Any recommendations on setups for this?
this is a good guide on a standard approach to agentic tool use for LLMs
For conversation history:
this one is a bit more arbitrary, because it seems whenever someone finds a good history model they found a startup about it so i had to make it up as i went along.
First, BERT is used to create an embedding for each input/reply pair, and a timestamp is attached to give it some temporal info.
A buffer keeps the last 10 or so input/reply pairs beyond a token limit, and periodically summarise the short-term buffer into paragraph summaries that are then embedded; i used an overlap of 2 pairs between each summary. There’s an additional buffer that did the same thing with the summaries themselves, creating megasummaries. These get put into a hierarchical database where each summary has a link to what generated the summary. Depending on how patient i’m feeling i can configure the queries to use either the megasummary embedding or summary embedding for searching the database.
During conversation, the input as well as the last input/reply get fed into a different instruction prompt that says “Create three short sentences that accurately describe the topic, content, and if mentioned the date and time that are present in the current conversation”. The sentences, along with the input + last input/reply, are embedded and used to find the most relevant items in the chat history based on a weighed metric of 0.9*(1-cosine_distance(input+reply embedding, history embedding)+0.1*(input.norm(2)-reply.norm(2))^2 (magnitude term worked well when i was doing unsupervised learning, completely arbitrary here), which get added in the system prompt with some instructions on how to treat the included text as prior conversation history with timestamps. I found two approaches that worked well.

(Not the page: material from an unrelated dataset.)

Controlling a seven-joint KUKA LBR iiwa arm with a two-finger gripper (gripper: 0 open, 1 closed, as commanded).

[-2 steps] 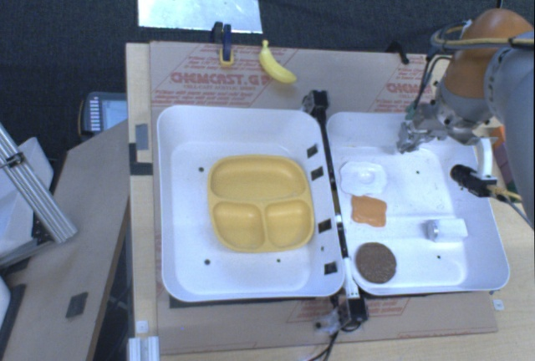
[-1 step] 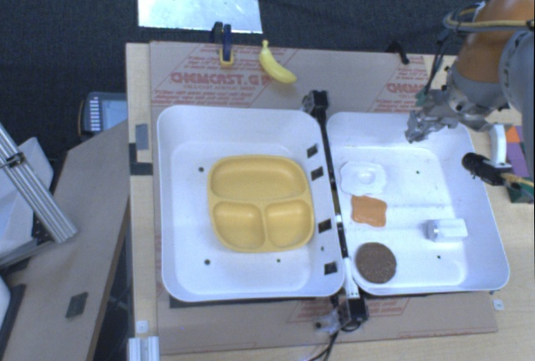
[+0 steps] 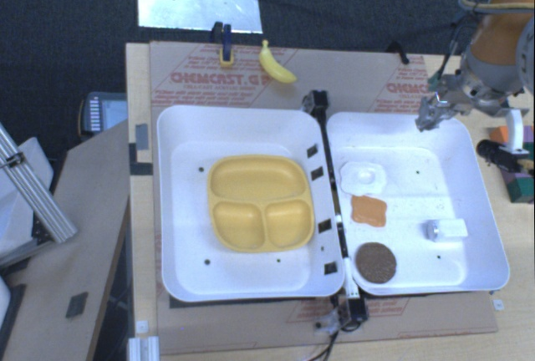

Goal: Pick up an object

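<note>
The right bin [image 3: 468, 184] holds a white fried egg [image 3: 362, 178], an orange flat piece [image 3: 369, 211], a dark brown round patty [image 3: 376, 262] and a small white and grey block [image 3: 444, 228]. My gripper [image 3: 430, 114] hangs over the far right corner of this bin, above its rim and apart from all of these things. Nothing shows between its fingers. The left bin [image 3: 180, 184] carries a yellow divided plate [image 3: 257, 202].
A yellow banana [image 3: 276, 65] lies on the cardboard behind the left bin, beside a yellow and black clamp [image 3: 224, 44]. A row of black clips [image 3: 322, 184] runs between the bins. Coloured items [image 3: 512, 159] sit off the right bin's far right side.
</note>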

for lightweight predictable behaviour, take the average of the embeddings and randomly select N entries from the database, weighed on how closely they match using softmax + temperature to control memory exploration.
For more varied and exploratory recall, use N randomly weighted averages of the embeddings and find the closest matches for each. Bit slower because you have way more database hits, but it tends to perform much better at tying relevant information from otherwise unrelated conversations. I prefer the first method for doing research or literature review, second method is great when you’re rubber ducking an idea with the LLM.
an N of 3~5 works pretty well without taking up too much of the context window. Including the most relevant summary as well as the input/reply pairs gives the best general behaviour, strikes a good balance between broad recall and detail recall. The stratified summary approach also lets me prune input/reply entries if it they don’t get accessed much (whenever the db goes above a size limit, a script prunes a few dozen entries based on retrieval counts), while leaving the summary to retain some of the information.
It works better if you don’t use the full context window that the model is capable of. Transformer models just aren’t that great at needle in a haystack problems, and i’ve found a context window of 8~10k is the sweet spot for the model both paying attention to the conversation recall as well as the current conversation for the qwen models.
A ¿fun? side effect of this method is that using different system prompts for LLM behaviour will affect how the LLM summarises and recalls information, and it’s actually quite hard to avoid the LLM from developing a “personality” for lack of a better word. My first implementation included the phrase “a vulcan-like attention to formal logic”, and within a few days of testing each conversation summary started with “Ship’s log”, and developed a habit of calling me captain, probably a side effect of summaries ending up in the system prompt. It was pretty funny, but not exactly what i was aiming for.
apologies if this was a bit rambling, just played a huge set last night and i’m on a molly comedown.
Nah that’s some great info, though sounds like a pretty big project to set it up that way. Would definitely want to hear about it if you ever decide to put your work on a git repo somewhere.